I'm trying to be funny not troll.

art

Reply to
ArtU

seriously, this would be very useful. In particular, making a contest certified A3-4t behave like an A3-6t or A2-6t.

Alan

Reply to
Alan Jones

I've flown motors over 30 years old that worked perfectly. Maybe even better than the current stuff. As long as they were never exposed to high temperature or humidity, they should be fine.

It's one of those stupiditys of the "system" that I've got 5 year old motors that are no longer certified, but 34 year old motors that are. All made by the same manufacturer.

Bob Kaplow NAR # 18L TRA # "Impeach the TRA BoD" >>> To reply, remove the TRABoD!

Reply to
Bob Kaplow

The critical parameter seems to be the difference between the maximum temperature that the motor has ever been exposed to and the internal temperature at ignition. I that is greater than about 70 degrees, you are very likely going to have a CATO.
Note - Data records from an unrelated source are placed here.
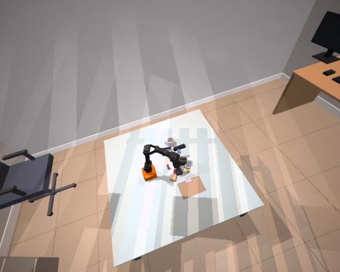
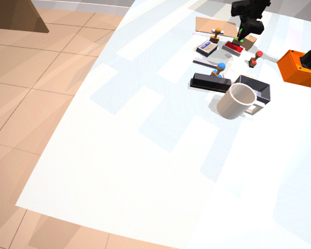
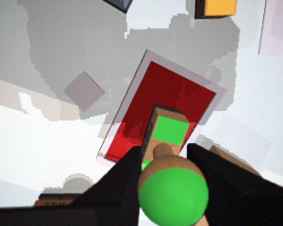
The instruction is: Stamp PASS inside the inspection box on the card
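My gripper tip is now 5 cm above the red ink pad. Also, from my gripper tip: green-knobbed stamp: right at my gripper tip; box: 6 cm to the right, 6 cm behind, 3 cm below; yellow-knobbed stamp: 9 cm ahead, 3 cm below, 2 cm to the right.
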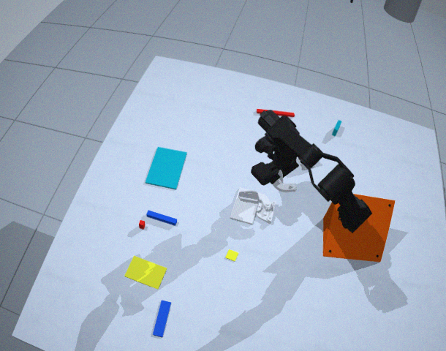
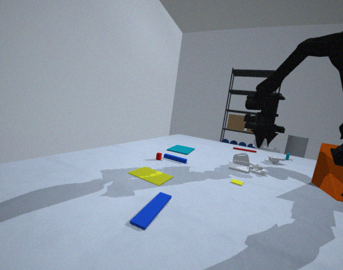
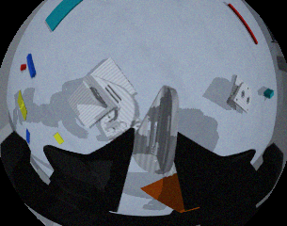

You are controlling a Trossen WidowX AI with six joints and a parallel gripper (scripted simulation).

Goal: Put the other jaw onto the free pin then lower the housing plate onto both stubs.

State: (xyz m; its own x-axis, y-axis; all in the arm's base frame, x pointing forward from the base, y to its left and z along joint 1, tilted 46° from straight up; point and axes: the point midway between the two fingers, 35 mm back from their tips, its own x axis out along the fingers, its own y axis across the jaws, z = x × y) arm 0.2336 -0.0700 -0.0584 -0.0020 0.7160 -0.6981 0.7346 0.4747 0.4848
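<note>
Right now my gripper tip is 4 cm past the white jaw piece and 1 cm to the right of it. Round my gripper tip: white base: 8 cm ahead, 5 cm to the left, 8 cm below; white stand: 11 cm behind, 17 cm to the right, 8 cm below; small yellow tile: 10 cm ahead, 23 cm to the left, 9 cm below.
</note>
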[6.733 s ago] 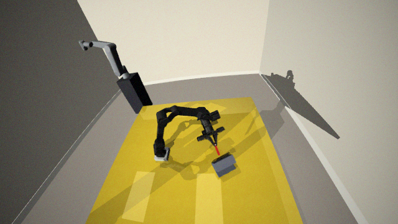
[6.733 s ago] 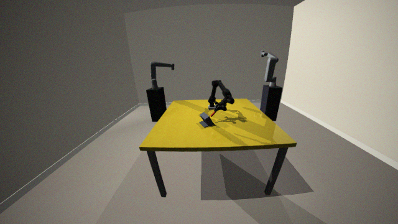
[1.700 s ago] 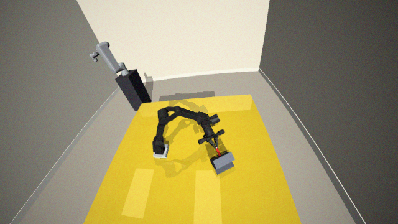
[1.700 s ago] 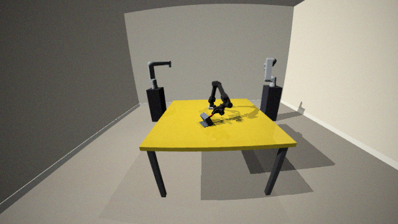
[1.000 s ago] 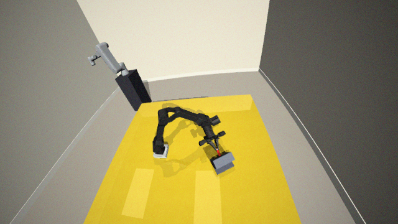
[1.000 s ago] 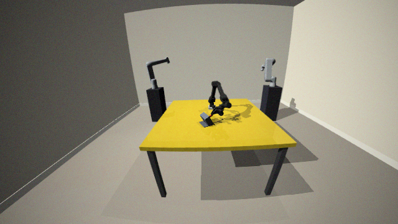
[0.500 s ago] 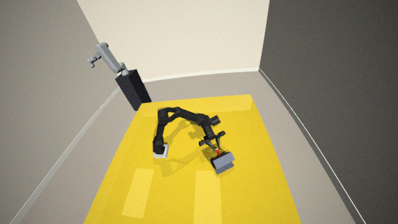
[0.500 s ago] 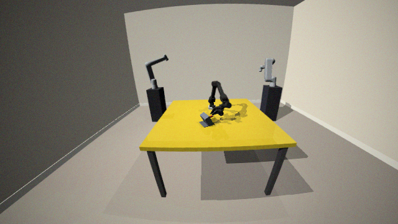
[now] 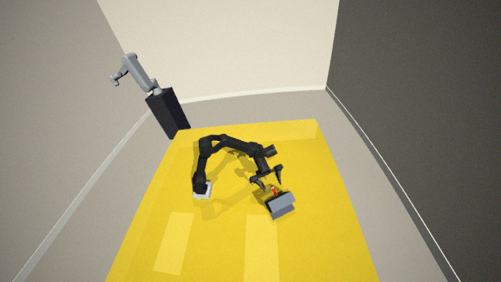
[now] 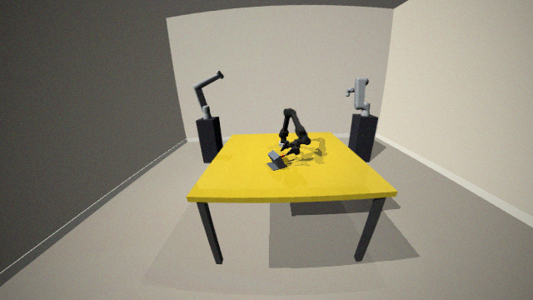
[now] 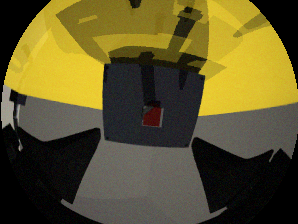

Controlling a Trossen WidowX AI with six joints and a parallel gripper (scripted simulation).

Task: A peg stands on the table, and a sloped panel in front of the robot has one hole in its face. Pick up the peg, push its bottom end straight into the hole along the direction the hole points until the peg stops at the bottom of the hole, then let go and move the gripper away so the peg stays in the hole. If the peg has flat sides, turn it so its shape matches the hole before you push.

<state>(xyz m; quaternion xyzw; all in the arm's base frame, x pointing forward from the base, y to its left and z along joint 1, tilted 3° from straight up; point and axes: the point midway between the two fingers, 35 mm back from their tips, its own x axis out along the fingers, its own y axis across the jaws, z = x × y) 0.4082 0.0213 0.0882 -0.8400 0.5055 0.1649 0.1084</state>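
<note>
Now: gripper tip 2 cm above the red peg. Also, from my gripper tip: grey sloped panel 5 cm to the right, 4 cm below, 3 cm ahead.
</note>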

If you've got some suspect motors, and all were stored together, test out a few, either static test, or in models you don't care about. Flying saucer type rockets make good motor test vehicles. Odds are that either most will fail, or none will fail.
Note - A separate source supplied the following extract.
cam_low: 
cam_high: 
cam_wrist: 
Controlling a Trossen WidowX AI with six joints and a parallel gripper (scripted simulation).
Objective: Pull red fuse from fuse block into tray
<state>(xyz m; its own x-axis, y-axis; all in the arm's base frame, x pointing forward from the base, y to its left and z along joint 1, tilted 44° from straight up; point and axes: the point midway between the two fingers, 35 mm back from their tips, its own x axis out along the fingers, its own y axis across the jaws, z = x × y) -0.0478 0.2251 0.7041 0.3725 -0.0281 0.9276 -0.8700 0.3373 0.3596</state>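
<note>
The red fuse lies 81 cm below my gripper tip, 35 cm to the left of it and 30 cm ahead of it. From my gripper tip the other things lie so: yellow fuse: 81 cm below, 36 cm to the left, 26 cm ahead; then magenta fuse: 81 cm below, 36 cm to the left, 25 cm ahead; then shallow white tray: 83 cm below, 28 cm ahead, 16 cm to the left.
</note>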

There was one R&D project where they deliberately temperature cycled motor to induce failure. Then the motors were rewarmed back to their original peak temperature, and fired while still warm. They performed like normal motors. Do if you've got motors you think were baked, rebake them and fire while warm. As an R&D project of course :-)

Bob Kaplow NAR # 18L TRA # "Impeach the TRA BoD" >>> To reply, remove the TRABoD!

Reply to
Bob Kaplow

Suggestion: if you wnat to tag a post for the FAQ, rather than repost a 135 line message, and add one line saying "this should be in the FAQ" which results in other reading the whole post looking for your non content; instead repost the message with [FOR THE FAQ] or just [FAQ] appended to the subject. It's easier to search subjects for "FAQ]" than to search the whole message body.

Bob Kaplow NAR # 18L TRA # "Impeach the TRA BoD" >>> To reply, remove the TRABoD!